Tuesday, June 5, 2012

CMFR's call to oppose Angara and Rep. Velasco's bills


FOR PRESS FREEDOM AND FREEDOM OF INFORMATION:
OPPOSE HB 5835 AND SB 2965

Certain members of the 15th Congress apparently have no knowledge of, or have chosen to ignore, the fact that freedom of information is a human right, and that

It would not matter were these individuals not charged with the task of legislation.  The fact that they are, together with their antipathy to freedom of information and a free press, constitutes a mix lethal for free expression and freedom of information in the Philippines.
Two bills, one in the initial stages of the legislative process, and the other on the brink of approval by both houses of Congress, are illustrative.

In the House of Representatives, Congressman Lord Allan Jay Velasco of Marinduque has filed several bills, including House Bill (HB) 5835 which would increase the fine for each count of libel. 

Velasco notes that the Revised Penal Code provisions on libel are 82 years old and are outmoded. Indeed they are—but in the sense that the penalties they mandate, including imprisonment, are antithetical not only to press freedom but also to the democratic need of citizens for information on matters of public interest. Rather than increase the penalties for libel, an enterprise that can only be described as retrogressive, Velasco’s energies are better spent decriminalizing it.

Senate Bill (SB) 2965, the reconciled version of three House and Senate bills now entitled  “The Data Privacy Act”, would create a National Privacy Commission with the power to monitor the processing of personal information in all forms and media of communication, to halt the process in the name of privacy and national security, and to penalize violators, including private entities, government officials and agencies  as well as the media, for obtaining, or causing the release or publication of,  “personal information”.

Section 31 mandates that “The penalty of imprisonment ranging from two (2) years and four (4) months to five (5) years and a fine not less than Five Hundred Thousand Pesos (Php 500,000.00) but not more than Two Million Pesos (Php 2,000,000,000.00) shall be imposed in case of a breach of confidentiality where such breach has resulted in the information being published or reported by media. In this case, the responsible reporter, writer, president, publisher, manager and editor-in-chief shall be liable under this Act.”

SB 2965 defines  “personal information”  as “any information whether recorded in a material form or not, from which the identity of an individual is apparent or can be reasonably and ascertained by the entity holding the information, or when put together with other information would identify an individual.”  The definition would therefore include information vital to the imperatives of transparency and accountability in both government and those sectors of the private sector whose work has a bearing on public interest. SB 2965 is also contrary to the Freedom of Information (FOI) bill that has been submitted to the Congressional Committees on Public Information.

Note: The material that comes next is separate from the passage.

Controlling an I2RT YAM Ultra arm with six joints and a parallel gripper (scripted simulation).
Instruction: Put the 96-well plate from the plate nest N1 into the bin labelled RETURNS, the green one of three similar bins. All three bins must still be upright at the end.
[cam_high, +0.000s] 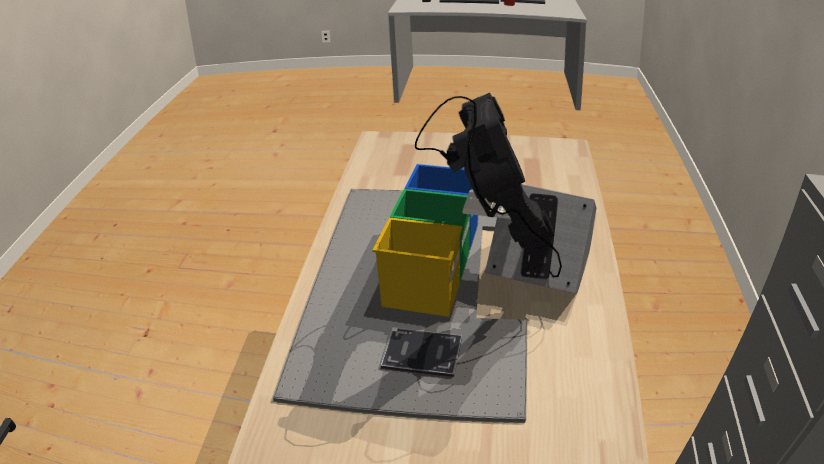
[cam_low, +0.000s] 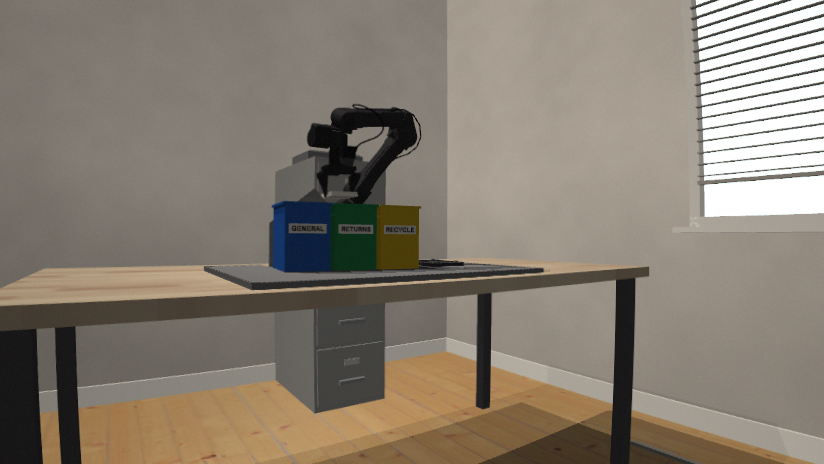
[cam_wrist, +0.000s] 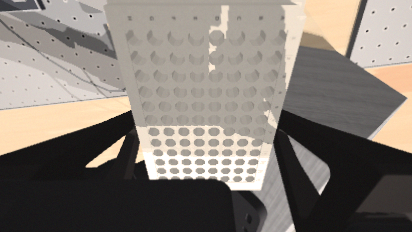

Not only media and journalists’ organizations must oppose SB 2965 and HB 5835. Human rights  organizations and accountability and transparency watch groups—every organization concerned with freedom of information, government accountability and with the right not only to disseminate but also to receive information-- must unite in preventing these and similar bills from passing the legislative mill, which, in contrast to the speed with which it has processed SB 2965, has failed to act on the FOI bill despite the painstaking efforts of its stakeholders, which include no less than the free press, free expression groups, and the entire Philippine citizenry.